After charting a vertical climb from 5.8 per cent in July 2020 to 7.6 per cent in June 2022, the yield on the 10-year government security has cooled off slightly to 7.4 per cent now. Bond markets were earlier convinced about sticky inflation and a series of further rate hikes by the RBI. But the recent correction across the commodities pack, on the back of global recession fears, is causing markets to rethink the length and steepness of the ongoing rate hike cycle. It is hard to say which way both rates and inflation may move from here.

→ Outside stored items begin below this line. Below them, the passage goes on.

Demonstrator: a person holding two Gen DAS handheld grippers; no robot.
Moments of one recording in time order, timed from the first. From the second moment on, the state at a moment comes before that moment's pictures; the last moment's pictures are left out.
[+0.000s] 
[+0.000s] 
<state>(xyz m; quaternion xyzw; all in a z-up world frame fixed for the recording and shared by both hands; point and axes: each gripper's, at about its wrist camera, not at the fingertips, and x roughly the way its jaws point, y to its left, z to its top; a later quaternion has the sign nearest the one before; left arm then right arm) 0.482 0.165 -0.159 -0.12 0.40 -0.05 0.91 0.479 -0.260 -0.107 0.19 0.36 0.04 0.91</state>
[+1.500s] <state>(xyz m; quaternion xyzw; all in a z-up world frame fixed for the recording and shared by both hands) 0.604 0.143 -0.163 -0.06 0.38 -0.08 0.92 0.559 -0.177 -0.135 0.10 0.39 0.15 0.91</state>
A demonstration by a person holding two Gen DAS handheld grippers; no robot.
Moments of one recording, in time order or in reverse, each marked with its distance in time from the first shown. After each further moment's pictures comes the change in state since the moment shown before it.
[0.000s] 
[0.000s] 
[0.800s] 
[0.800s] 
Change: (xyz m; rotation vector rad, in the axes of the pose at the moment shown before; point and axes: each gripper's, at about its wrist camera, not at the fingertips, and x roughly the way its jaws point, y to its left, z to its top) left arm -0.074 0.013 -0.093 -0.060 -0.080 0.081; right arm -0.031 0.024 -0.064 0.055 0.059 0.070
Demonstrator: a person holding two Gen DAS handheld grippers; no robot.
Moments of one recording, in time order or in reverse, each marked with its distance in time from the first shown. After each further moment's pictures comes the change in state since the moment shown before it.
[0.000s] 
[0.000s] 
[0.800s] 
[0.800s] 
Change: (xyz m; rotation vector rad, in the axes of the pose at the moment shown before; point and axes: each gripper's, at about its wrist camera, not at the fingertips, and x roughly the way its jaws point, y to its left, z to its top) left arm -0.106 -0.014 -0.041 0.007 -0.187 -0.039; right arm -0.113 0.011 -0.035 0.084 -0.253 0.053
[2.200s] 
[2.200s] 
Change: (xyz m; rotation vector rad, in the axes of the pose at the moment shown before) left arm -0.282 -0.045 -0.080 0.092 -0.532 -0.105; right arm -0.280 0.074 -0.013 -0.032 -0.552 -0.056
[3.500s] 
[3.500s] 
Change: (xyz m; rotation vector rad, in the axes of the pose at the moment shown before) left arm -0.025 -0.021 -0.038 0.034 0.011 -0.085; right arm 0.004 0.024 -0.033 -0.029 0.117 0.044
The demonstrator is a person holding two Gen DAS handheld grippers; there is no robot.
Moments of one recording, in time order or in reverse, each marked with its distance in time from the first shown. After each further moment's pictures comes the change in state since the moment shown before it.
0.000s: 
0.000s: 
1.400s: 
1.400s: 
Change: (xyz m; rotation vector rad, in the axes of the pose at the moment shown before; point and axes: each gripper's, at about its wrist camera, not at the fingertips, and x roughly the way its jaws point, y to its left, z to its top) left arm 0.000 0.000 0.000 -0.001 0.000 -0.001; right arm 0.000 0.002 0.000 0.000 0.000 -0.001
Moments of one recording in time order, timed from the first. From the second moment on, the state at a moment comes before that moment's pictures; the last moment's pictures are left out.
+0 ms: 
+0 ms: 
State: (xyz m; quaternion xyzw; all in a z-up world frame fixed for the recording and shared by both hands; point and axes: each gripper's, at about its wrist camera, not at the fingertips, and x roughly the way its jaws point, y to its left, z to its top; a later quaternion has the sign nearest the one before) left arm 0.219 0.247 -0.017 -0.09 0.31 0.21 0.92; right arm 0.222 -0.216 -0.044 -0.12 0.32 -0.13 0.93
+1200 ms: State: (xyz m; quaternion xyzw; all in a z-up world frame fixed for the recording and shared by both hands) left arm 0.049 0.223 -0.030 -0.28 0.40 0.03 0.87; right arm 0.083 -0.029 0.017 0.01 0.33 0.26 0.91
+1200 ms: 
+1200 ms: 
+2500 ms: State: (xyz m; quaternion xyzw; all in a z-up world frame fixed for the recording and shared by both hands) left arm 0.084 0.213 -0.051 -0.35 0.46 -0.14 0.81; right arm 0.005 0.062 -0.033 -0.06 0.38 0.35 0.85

A 7.4 per cent yield on the 10-year gilt presents a good level for long-term debt investors to lock into the safest bond in the market. Taking the mutual fund route to invest in this g-sec can fetch you compounding benefits from interest accruals, while ensuring efficient taxation of your final returns. Ten-year constant maturity funds are always invested in either the prevailing 10-year g-sec or multiple g-secs with maturity that averages to 10 years, in order to replicate the yield and price performance of the benchmark gilt. These passive funds also charge lower expenses than actively managed gilt funds.

Navigating rate risk

The key reasons why ordinary debt investors shy away from investing in long-term gilt funds that own them, is their volatile returns from year-to-year and the possibility of losing money in them.

Gilt funds carry no credit risk. But when interest rates in the market rise, the prices of older bonds in the market sink. The longer the maturity of the bond, the more the battering it takes from rate increases. Funds that own 10-year g-secs are highly susceptible to such declines, because of their long tenure and high price sensitivity. If you time your entry into 10-year constant maturity funds to the bottom of a rate cycle, you can face short-term NAV losses if rates rise from your entry point.

But ‘short-term’ is the key word to note here. If you remain invested in a constant maturity gilt fund beyond two-three years, the probability of losses from rate risk shrinks. The steady interest accruals smooth out your returns and make up for the losses from rate movements.

A rolling return analysis of SBI Magnum Constant Maturity Fund (Regular plan) over the last 15 years shows that the fund’s worst losses for a six-month holding period were 4.4 per cent and for a one-year holding were 3.34 per cent. For investors who held the fund for three years, there was no instance of a negative return. Over three-year rolling periods, the fund averaged 8.68 per cent CAGR, with a minimum of 3.13 per cent. For five years, the minimum return was 5.36 per cent and the average 8.64 per cent. If you held for 10 years, matching your horizon to the fund’s maturity, your minimum returns were as high as 7.54 per cent while the average was 8.83 per cent. Going forward, you should not expect constant maturity funds to repeat their high yields of the past, as market interest rates are likely to rule much lower. But long-term returns of 7-7.5 per cent should be possible given current rate trends.

Timing your entry

The above data shows that holding your investments in constant maturity funds for five years plus reduces the possibility of losses from them. But how do you deal with the volatility in returns? To ensure that you do earn reasonable returns from a 10-year constant maturity fund, it is necessary to time your entry right.

In stock markets, you improve your shot at high returns when you buy into equity funds when stock prices are beaten down. The same logic applies to bonds (or gilts) too. You improve your chances of good returns when you buy into long-term gilt funds when gilt prices are beaten down. This essentially means that the best time to buy long-term gilt or constant maturity funds is when market yields have risen sharply, and the past returns from such funds are poor or negative. Most retail investors do exactly the opposite and buy them when past returns are high.

Why buy
As buying into current yields will earn you interest accruals at over 7 per cent, this appears a good time to enter

Constant maturity funds were sporting double-digit returns in December 2008 after a sharp fall in the g-sec yield from over 9 per cent in August 2008 to about 5 per cent. But investors who bought them in December 2008 made just a 6 per cent CAGR in the next five years and 8 per cent over the next 10 years. Investors who bought when market yields were at 9 per cent in August 2008, earned 7.4 per cent over the next five years and 8.5 per cent over the next decade.

Why now?

Given the uncertainties prevailing around the inflation and rate outlook today, there’s no saying if Indian g-sec yields will get to the 8 per cent levels of the past, or top out much before. Catching the top of a rate cycle is just as difficult as catching a bear market bottom. As buying into current yields will earn you interest accruals at over 7 per cent, with the probability of price gains, this appears a good time to enter. There are four open-end constant maturity gilt funds and one ETF available to play this opportunity. But SBI Magnum Constant Maturity Gilt Fund appears a good bet owing to its 10-year plus track record and good performance across rate cycles.